Sebuah sistem asuransi harus secara cermat menilai kategori risiko yang bakal diasuransikan. Kecenderungan asuransi kesehatan di dunia ialah menjamin pelayanan kesehatan secara komprehensif sebab ada hubungan antara risiko dengan biaya kecil dan pelayanan yang membutuhkan dana mahal. Sebagai contoh kasus, pasien demam berdarah yang berkunjung ke dokter mengandung resiko menjadi fatal jika pengobatan lanjutannya enggak ditanggung, karena ada kemungkinan orang itu gak melanjutkan pelayanannya sebab hambatan biaya.

Apa Sajakah Jenis Resiko yang Ditanggung Asuransi?

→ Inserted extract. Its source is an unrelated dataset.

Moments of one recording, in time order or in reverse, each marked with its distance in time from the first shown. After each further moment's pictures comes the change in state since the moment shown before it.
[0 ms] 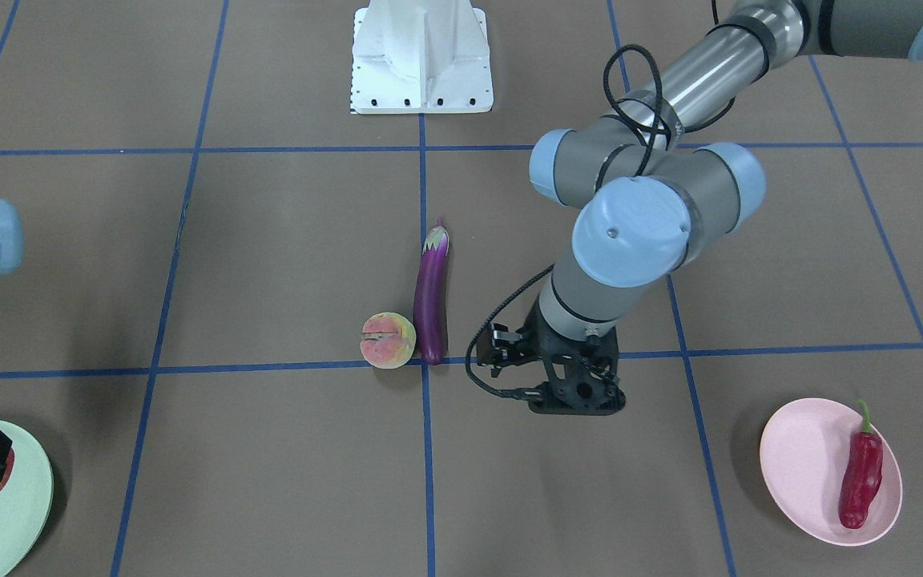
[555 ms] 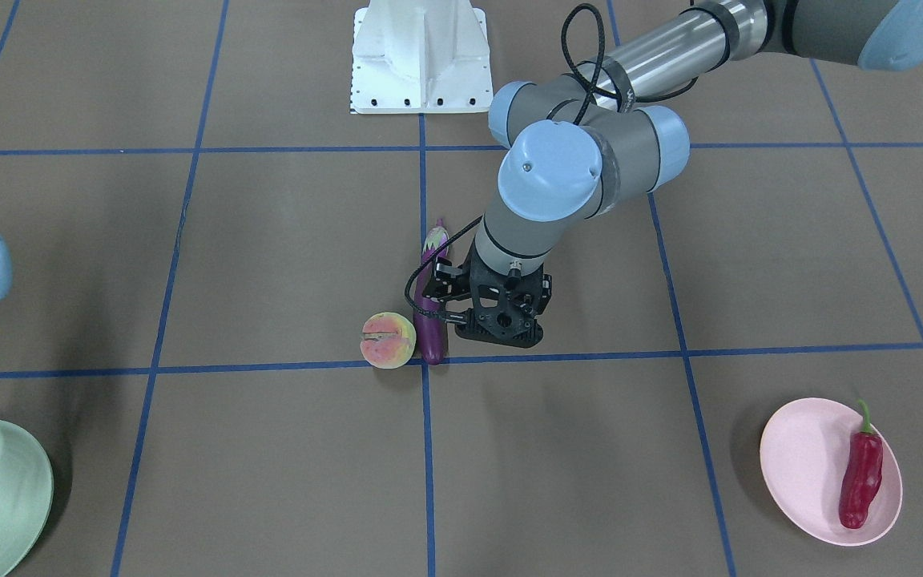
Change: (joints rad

Jadi menjamin pelayanan kesehatan secara komprehensif ialah perpaduan penurunan resiko (risk reduction) dan transfer resiko. Suatu sistem asuransi yang hanya menjamin resiko yang kecil, misalnya cuma pengobatan di puskesmas seperti yang dulu dipraktekkan dengan desain dana sehat atau JPKM, tidak memenuhi syarat asuransi. Maka dari itu, di mana pun di dunia, jenis asuransi mikro seperti itu tak mempunyai sustainability (kesinambungan) jangka panjang. Biasanya, skema semacam itu berusia pendek dan tak menjadi besar.

Sekian informasi tentang Apa Sajakah Jenis Resiko yang Ditanggung Asuransi?, semoga postingan ini berguna untuk Anda. Mohon post ini disebarluaskan biar semakin banyak yang mendapat manfaat.

Referensi:

Ternyata belajar internet itu mengasyikan, apalagi bisa punya penghasilan 20 jutaan per bulan... rasanya gimana gitu... Tapi gimana cara belajarnya?? Klik gambar di bawah untuk dapat solusinya

loading...

Mungkin Anda Menyukai

Tinggalkan Balasan

Alamat email Anda tidak akan dipublikasikan. Ruas yang wajib ditandai *

This site uses Akismet to reduce spam. Learn how your comment data is processed.